**Work item**
Would you please copy each line of the data in which the string "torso" occurs?

**Collected data**
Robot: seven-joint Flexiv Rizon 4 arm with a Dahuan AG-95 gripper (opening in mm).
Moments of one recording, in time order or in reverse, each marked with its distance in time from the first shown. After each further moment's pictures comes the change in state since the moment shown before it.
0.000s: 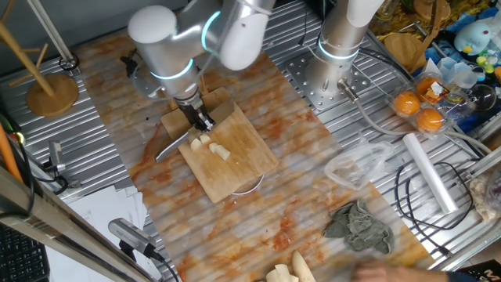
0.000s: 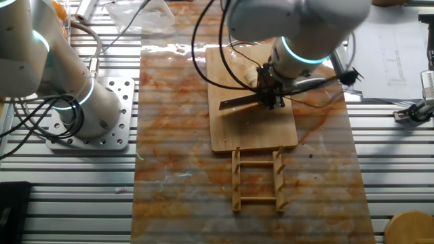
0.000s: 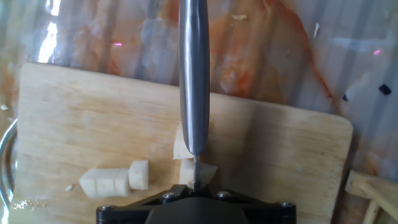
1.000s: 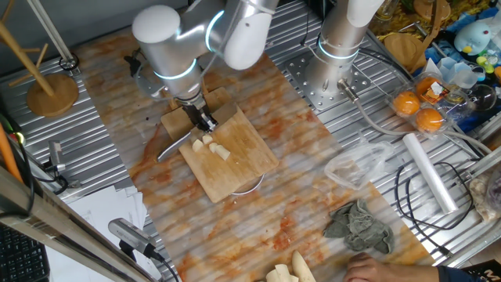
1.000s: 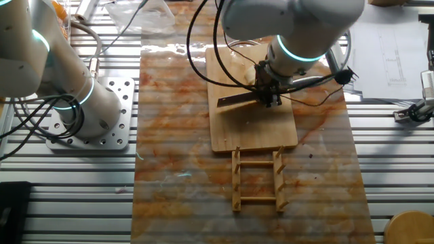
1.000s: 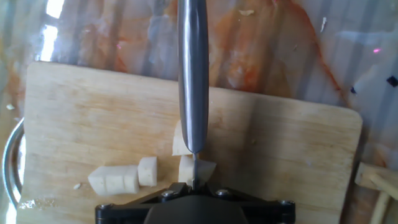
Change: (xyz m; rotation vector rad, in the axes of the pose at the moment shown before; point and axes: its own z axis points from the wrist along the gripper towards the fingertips) arm 0.009 0.005 -0.004 0.022 0.014 0.006
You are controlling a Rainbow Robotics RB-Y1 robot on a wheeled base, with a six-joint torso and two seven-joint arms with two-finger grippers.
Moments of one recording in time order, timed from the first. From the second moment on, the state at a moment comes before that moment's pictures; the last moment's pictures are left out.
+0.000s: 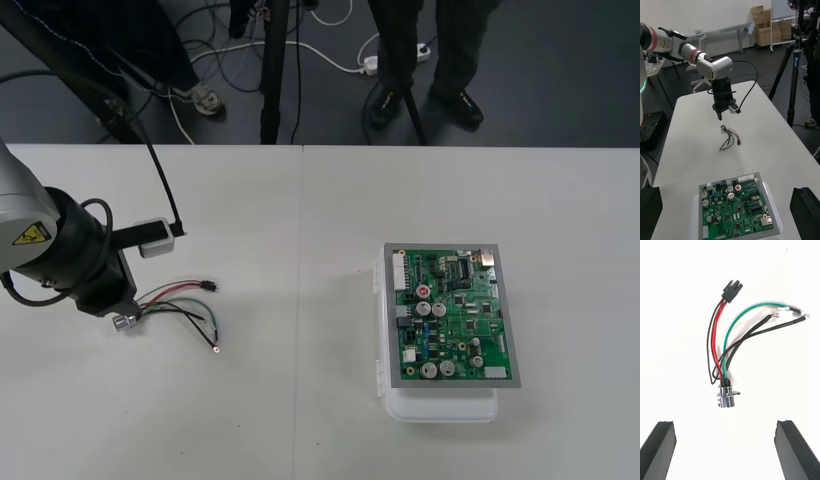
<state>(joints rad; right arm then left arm) 0.18 -1.30 -0.59 -1.72 0.48 -1.56 -0.29 -0.69 1.23 -0.84 -1.91 -2.06 -1.28 1.35</state>
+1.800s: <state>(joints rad) 0.18 -1.30 -0.59 -1.75 0.48 -1.56 -0.29 -0.72 0.99 -1.04 -1.56 -2.30 -1.33 1.21</state>
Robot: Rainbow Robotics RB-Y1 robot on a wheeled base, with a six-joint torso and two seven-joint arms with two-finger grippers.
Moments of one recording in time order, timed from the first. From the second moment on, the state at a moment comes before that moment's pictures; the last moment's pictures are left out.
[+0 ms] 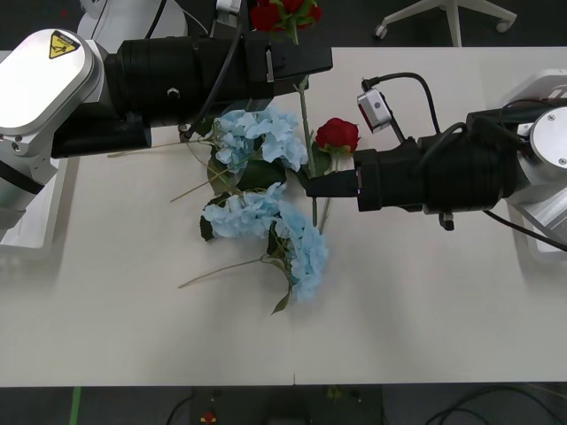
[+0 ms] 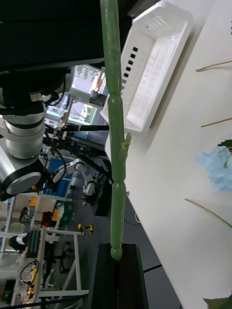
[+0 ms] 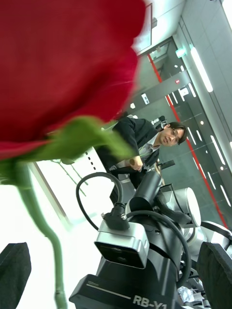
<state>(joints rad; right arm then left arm) -0.52 -0.82 0.47 -1.74 -2.08 0.95 1.87 -0.76 0.64 -0.43 -1.55 -1.05 -0.83 1.25</state>
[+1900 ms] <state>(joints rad) -0.52 -1.07 0.25 -0.93 -0.80 0.91 1.71 -1.16 0.91 -0.74 -0.86 -1.67 -1.09 0.15</state>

**Exercise response**
You are controlling a Rainbow Robotics RB-Y1 robot on a wheeled base, with a six-joint torso and two seven-joint arms with two-finger grippers.
Robot: Rainbow Robotics RB-Y1 robot on a wheeled base, with a six-joint torso and two seven-joint arms with two-finger grippers.

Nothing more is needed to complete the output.